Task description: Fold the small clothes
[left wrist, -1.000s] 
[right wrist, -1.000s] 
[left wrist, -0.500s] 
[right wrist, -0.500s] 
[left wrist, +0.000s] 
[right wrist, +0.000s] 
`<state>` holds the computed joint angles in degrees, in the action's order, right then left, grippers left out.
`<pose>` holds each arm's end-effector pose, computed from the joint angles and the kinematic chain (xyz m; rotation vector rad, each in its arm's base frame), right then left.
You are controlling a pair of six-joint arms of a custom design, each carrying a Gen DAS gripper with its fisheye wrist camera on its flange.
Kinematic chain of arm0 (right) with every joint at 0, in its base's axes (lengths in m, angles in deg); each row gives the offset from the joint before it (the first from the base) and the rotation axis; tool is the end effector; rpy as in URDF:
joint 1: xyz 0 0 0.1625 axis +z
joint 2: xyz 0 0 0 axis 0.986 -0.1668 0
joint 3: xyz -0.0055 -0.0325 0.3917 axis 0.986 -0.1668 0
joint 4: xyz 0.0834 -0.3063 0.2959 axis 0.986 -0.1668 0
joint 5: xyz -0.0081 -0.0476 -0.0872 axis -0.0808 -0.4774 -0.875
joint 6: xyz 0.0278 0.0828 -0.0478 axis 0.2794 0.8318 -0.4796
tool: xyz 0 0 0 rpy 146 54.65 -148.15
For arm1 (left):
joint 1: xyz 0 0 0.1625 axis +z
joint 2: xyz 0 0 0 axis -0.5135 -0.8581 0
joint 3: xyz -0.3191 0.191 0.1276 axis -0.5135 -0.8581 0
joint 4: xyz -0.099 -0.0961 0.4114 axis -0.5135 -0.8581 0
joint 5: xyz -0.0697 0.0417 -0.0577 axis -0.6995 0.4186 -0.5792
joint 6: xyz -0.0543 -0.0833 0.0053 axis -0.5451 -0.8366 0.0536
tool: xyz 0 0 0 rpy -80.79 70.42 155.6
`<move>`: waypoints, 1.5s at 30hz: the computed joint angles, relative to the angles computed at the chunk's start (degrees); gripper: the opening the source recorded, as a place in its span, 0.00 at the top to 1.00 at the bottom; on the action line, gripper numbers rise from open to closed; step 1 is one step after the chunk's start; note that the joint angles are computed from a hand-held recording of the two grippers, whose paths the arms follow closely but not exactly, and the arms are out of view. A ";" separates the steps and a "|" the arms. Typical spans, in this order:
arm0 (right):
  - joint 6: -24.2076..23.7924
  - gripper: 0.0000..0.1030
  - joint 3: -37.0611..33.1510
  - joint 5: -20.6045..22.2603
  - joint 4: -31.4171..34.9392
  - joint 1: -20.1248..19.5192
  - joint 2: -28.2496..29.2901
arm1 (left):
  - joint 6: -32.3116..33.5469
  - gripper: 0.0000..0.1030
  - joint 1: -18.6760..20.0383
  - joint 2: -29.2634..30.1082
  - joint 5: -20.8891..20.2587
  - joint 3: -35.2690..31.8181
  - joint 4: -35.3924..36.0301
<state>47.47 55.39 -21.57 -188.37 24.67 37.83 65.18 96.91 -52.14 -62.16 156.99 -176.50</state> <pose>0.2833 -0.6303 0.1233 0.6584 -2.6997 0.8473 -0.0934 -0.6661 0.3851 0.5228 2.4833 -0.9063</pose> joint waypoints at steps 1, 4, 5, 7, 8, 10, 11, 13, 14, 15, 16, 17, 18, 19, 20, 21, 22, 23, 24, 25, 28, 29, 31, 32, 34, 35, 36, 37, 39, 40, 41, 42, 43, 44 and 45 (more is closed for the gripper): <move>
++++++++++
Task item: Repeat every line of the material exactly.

Reply:
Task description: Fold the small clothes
[left wrist, -1.000s] 
[right wrist, -1.000s] 
[left wrist, -0.500s] 
[right wrist, -0.500s] 
[left wrist, +0.000s] 
[right wrist, +0.000s] 
`<state>` holds the computed joint angles in degrees, in the action's order, right then left, grippers left out.
`<pose>` holds each arm's end-effector pose, computed from the joint angles and the kinematic chain (xyz m; rotation vector rad, each in its arm's base frame), right then left.
You are controlling a pair of six-joint arms of a custom design, each carrying a Gen DAS gripper with its fisheye wrist camera on its flange.
Kinematic chain of arm0 (right) with every joint at 0, in its base's axes (lengths in m, angles in deg); each row gives the offset from the joint before it (the first from the base) and the rotation axis; tool is the end effector; rpy as in URDF:
joint 1: xyz 0 0 0.1625 axis +z
joint 2: xyz 0 0 0 axis 0.986 -0.1668 0
joint 3: xyz -0.0055 -0.0325 0.3917 axis 0.986 -0.1668 0
joint 4: xyz 0.0834 -0.3063 0.2959 axis 0.986 -0.1668 0
joint 5: xyz -0.0081 -0.0476 -0.0872 axis -0.0808 -0.4774 -0.875
joint 6: xyz 0.0278 0.0828 -0.0478 axis 0.2794 0.8318 -0.4796
tool: xyz 0 0 0 rpy 146 54.65 -148.15
For arm1 (left):
joint 1: xyz 0 0 0.1625 axis +z
joint 2: xyz 0 0 0 axis -0.5135 -0.8581 0
joint 3: xyz -0.3191 0.191 0.1276 axis -0.5135 -0.8581 0
joint 4: xyz -0.099 -0.0961 0.4114 axis -0.5135 -0.8581 0
joint 5: xyz -0.0697 0.0417 -0.0577 axis -0.6995 0.4186 -0.5792
joint 6: xyz -0.0543 -0.0833 0.0053 axis -0.5451 -0.8366 0.0536
tool: xyz 0 0 0 rpy -80.79 70.42 155.6
`<move>`: waypoints, 1.5s at 30hz: the computed joint angles, relative to the angles computed at the chunk's start (degrees); gripper: the opening the source recorded, as a place in its span, 0.00 at the top to 1.00 at the bottom; on the action line, gripper numbers rise from open to closed; step 1 is one step after the chunk's start; note that the joint angles are computed from a hand-held recording of the two grippers, whose paths the arms follow closely but not exactly, and the arms are out of view. A ";" separates the steps and a "|" the arms. Typical spans, in this order:
arm0 (right):
  - joint 6: -24.2076..23.7924
  - gripper: 0.0000..0.1030
  - joint 3: -37.0611..33.1510
  - joint 5: -20.6045..22.2603
  - joint 4: -31.4171..34.9392
  - joint 1: -20.1248..19.5192
  - joint 2: -28.2496..29.2901
arm1 (left):
  - joint 6: -32.3116..33.5469
  - gripper: 0.0000..0.1030
  - joint 1: -18.6760..20.0383
  - joint 2: -29.2634..30.1082
  - joint 5: -20.8891..20.2587
  - joint 3: -35.2690..31.8181
  - joint 4: -35.3924..36.0301
<state>47.47 55.39 -21.57 -188.37 24.67 37.83 65.18 96.91 -52.14 -62.16 156.99 -176.50</state> <pose>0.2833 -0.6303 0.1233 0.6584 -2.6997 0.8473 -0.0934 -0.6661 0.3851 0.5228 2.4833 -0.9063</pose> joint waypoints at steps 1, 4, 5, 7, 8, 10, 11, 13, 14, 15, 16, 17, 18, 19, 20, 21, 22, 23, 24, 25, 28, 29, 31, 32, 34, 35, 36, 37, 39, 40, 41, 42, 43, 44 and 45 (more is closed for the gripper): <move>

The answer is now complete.